Wednesday, September 29, 2010

Killing American Citizens Without "Due Process"

In a lawsuit filed late last month, the father of U.S. citizen Anwar Awlaki is asking the federal courts to prevent the Obama administration from assassinating his son without providing him with any kind of due process whatsoever. In response to the suit, the Obama administration raises familiar arguments; for example, that the father lacks standing to proceed, or that the issue itself is a political question and outside the jurisdiction of the federal courts. They also argue, however, that their program to assassinate U.S. citizens abroad is a "state secret," which means that they do not have to disclose any information about who they intend to kill, or why.

As a moral question, this is appalling in so many ways that it is hard to know where to begin. Glen Greenwald put it best: " Obama's now asserting a power so radical -- the right to kill American citizens and do so in total secrecy, beyond even the reach of the courts -- that it's 'too harsh even for' [David Rivkin,] one of the most far-right War on Terror cheerleading-lawyers in the nation."  If the U.S. government can do this, is there anything they cannot do?

As a question of history, or politics,or institutional competence, however, this is a far more difficult question. 

Think first about what the litigation is asking the federal court to do: to stop a sitting president from doing what he intends to do.  Against a Muslim.  At a time of war.  All three factors make this case a slam dunk.  Or so it seems.  Take them one at a time.  

First, here is a sitting president, unpopular as he may be, looking for people around the world to kill them.  Hopefully bad people.  And we are asking a federal judge to stop him, the commander in chief, from doing exactly that.  Think about that for a second.  While you are at it, think about a federal court to ask a president to deliver a signed commission, or a court asking local registrars to register voters, or asking a state to stop segregating students on the basis of race.  These are hardly insignificant things.  We have grown so accustomed to a view of judicial power as analogous to judicial supremacy that we hardly blink when asking courts to take on any and all political actors, for all kinds of reasons -- even constitutional reasons.  

Here's an example: the president takes over the steel mills during war time.  What makes us think that the courts would not only side against the president and order him to stop, but more importantly, what makes us think that the president would in fact comply?  Now, this is not to say that the president should not comply; rather, it is to say that these situations involve strategic calculation sin the part of all parties involved.  That President Truman in fact complied with the Court's decision in Youngstown is interesting not because of what Justice Jackson's concurring opinion said, but because the president did not follow a different course of action.  

The recent Guantanamo cases -- Rasul, Hamdan, and Boumediene are similarly interesting.  When the Court told the president that these detainees had in fact a statutory right to habeas rights, the 2006 Military Commissions Act took it away.

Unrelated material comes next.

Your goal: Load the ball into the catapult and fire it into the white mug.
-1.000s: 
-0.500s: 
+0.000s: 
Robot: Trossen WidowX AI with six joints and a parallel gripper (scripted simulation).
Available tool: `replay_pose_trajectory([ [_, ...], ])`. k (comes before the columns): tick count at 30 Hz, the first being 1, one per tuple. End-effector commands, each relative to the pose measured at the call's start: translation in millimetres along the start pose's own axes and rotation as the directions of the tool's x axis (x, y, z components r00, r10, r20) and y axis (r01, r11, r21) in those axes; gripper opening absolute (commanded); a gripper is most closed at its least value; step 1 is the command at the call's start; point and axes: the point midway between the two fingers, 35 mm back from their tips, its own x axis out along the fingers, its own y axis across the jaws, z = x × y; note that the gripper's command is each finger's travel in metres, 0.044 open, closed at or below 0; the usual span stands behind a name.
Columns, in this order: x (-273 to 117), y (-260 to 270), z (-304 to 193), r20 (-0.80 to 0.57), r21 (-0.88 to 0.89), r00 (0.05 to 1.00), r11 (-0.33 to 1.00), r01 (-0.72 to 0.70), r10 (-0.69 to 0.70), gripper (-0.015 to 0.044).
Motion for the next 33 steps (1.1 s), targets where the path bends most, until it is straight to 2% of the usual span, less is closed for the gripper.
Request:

The Court then struck down the president's military tribunals, only to see them reinstated by Congress.  The signals could not have been any clearer.  But the five member majority was undeterred.  In Boumediene, the majority concluded that those parts of the Military Commissions Act that stripped U.S. courts of jurisdiction over habeas petitions filed by foreign nationals held in Guantanamo were unconstitutional. Tellingly, President Bush responded that he would abide by the ruling, while explaining that "[i]t was a deeply divided court, and I strongly agree with those who dissented."

These are remarkable cases.  The quick and easy answer -- too easy, in my view -- is to say that the Court is simply enforcing our constitutional pre-commitments.  Add to that a word about the rule of law, coupled with a spoonful of sugar and a cite to Marbury v. Madison and U.S. v. Nixon, and the deed is done.  But this is too easy.  Think for a moment about the fact that, after every rebuke by the Supreme Court, the president responded not by assertively defying the court's authority, but by asking Congress for help.  This is no small feat, both on the part of both the Court and the political branches.

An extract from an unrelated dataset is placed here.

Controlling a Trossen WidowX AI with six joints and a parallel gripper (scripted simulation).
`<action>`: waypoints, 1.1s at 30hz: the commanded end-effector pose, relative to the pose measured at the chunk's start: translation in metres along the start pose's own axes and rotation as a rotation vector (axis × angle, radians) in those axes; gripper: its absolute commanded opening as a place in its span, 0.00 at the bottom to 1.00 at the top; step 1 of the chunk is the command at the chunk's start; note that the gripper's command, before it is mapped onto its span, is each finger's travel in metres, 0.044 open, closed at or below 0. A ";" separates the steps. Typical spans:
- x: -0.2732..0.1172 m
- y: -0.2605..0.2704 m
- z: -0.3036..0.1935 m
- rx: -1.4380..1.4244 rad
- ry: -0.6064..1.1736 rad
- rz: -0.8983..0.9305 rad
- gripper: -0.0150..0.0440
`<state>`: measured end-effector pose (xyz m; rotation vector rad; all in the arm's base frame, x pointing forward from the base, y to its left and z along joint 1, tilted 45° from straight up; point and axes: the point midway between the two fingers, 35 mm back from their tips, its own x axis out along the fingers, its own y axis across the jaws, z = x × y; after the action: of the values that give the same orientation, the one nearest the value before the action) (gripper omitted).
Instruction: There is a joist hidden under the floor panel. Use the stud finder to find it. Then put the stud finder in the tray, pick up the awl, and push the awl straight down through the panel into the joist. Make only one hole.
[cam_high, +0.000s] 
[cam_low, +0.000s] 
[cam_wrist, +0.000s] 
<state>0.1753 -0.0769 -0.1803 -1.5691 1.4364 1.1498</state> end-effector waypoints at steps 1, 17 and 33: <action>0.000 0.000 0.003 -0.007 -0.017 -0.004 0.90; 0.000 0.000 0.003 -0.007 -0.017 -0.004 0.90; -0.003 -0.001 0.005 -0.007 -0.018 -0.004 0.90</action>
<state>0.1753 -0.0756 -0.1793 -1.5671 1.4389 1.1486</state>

The second point only complicates matters.  In these cases, the federal courts are coming to the defense of persecuted racial and political minorities in this country.  Greenwald alludes to this when he writes:
"What I've found most disturbing about this controversy from the start is how many Americans are willing to blindly believe the Government's accusations of Terrorism against their fellow citizens -- provided they're Muslims with foreign-sounding names -- without needing to see any evidence at all."
Think about this for a second: when has the Court ever sided with the interests of minorities, and how do we explain those rare moments when it does?  The best explanation to date is Derrick Bell's classic "interest-convergence" theory, which argues that the Court sides with the interests of people of color when they converge with the interests of whites.  This is why this explanation reminds me of the classic defense of Brown, not as a commitment to civil rights but as a cold war imperative.  This makes the Guantanamo cases intriguing, as well as Mr. Awlaki's.    

The third point takes us in the same direction.  Would the federal courts choose to interfere with the ongoing war on terrorism?  

In the end, I would hope that our Constitution prevents the president from carrying out his "assassination program."  But I am not holding my breath.